With the inspiration of moving average and smoothing method, we begin to view time series as a combination of trend, seasonality and noise. We want to capture the trend and seasonality instead of noise. First, for the trend, we calculate the average unit sales of each item in a certain store. The time period we used was firstly 7 days, 14 days, 28 days as well as 56 days, since this will capture the weekly mean as well as monthly trend. But after we did a FFT on the data we also discovered a period of 2 days and 3 days, so we add the 2-day mean and 3-day mean into our model too. We use these moving-average features to predict the following 16 days since the task is to predict the last 16 days' sale in August. In that way we capture the trend well. Next, to capture the seasonality, the 16 days of training data all begins on Wednesday, the same with the first day of the test set. We fit 16 LGBM model individually to the 16 days in our prepared training dataset. In this way we capture the short term seasonality well. However, in this way, our model only used the most information of 16 days and a small amount of information of 56 days. The way we use information is still insufficient. In order to cope with that, we created 4 training sets, begining at 6.28, 7.5, 7.12 and 7.19. For the yearly trend, we just ignored it, for we tried the same thing on 2016 and 2017 but after ensemble them the result got worse.
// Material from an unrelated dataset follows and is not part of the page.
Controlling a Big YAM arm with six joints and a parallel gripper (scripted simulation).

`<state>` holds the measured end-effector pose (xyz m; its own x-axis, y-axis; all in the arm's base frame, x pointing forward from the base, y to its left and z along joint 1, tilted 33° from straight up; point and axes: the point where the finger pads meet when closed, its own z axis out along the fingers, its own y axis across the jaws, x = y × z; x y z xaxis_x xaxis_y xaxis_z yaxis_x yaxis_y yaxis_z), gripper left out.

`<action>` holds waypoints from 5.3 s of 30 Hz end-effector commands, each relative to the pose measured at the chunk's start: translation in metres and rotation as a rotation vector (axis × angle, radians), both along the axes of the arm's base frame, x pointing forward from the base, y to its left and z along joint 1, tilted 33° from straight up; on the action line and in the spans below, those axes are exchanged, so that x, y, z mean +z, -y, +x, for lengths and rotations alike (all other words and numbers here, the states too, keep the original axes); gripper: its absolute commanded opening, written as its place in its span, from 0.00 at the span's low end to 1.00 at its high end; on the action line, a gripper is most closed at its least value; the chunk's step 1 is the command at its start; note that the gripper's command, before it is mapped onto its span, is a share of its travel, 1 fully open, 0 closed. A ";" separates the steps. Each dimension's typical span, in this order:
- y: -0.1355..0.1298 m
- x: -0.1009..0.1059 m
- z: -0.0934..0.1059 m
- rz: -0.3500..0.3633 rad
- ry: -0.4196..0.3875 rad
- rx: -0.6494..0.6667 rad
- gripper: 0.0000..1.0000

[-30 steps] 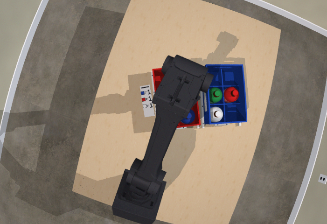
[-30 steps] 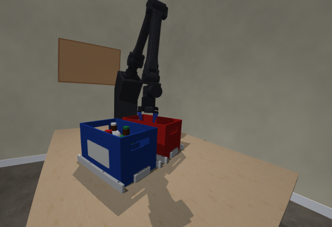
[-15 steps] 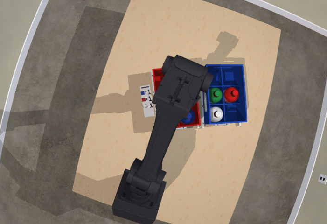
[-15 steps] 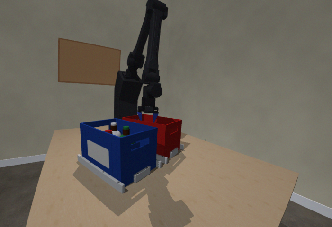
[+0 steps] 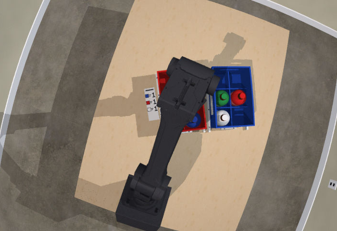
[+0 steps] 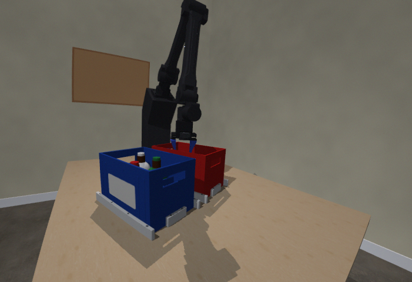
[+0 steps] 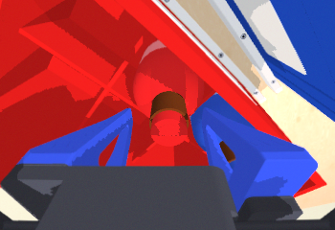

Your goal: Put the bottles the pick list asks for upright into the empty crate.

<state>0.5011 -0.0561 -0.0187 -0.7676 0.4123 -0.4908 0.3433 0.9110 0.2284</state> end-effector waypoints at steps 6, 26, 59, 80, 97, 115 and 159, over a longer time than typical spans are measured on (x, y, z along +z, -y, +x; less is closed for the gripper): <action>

For transaction features, we used 7 day mean, 14 day mean and 28 day mean. For categorical features, we used store city and store cluster as well as onpromotion and amount of ompromotion in last 14 days. We also tried other features like oil price but it was total useless and ruined our result. The structure of feature engineering are shown below.
The feature importances of the first day and the last day in the training set are shown below.
The following table allows to view the order change of the 16 days more clearly.
We can find that as the number of days goes up, 7 day mean's importance decreases while 56 day mean's importance increases. This indicating that as when the predicting date is far away from our training data, the importance of long term trend goes up while the importance of short term trend goes down.
With this model, we reached a score of 0.520. After ensembled it with the result from moving average, we reached a score of 0.517, ranking 38/1126 in the competition.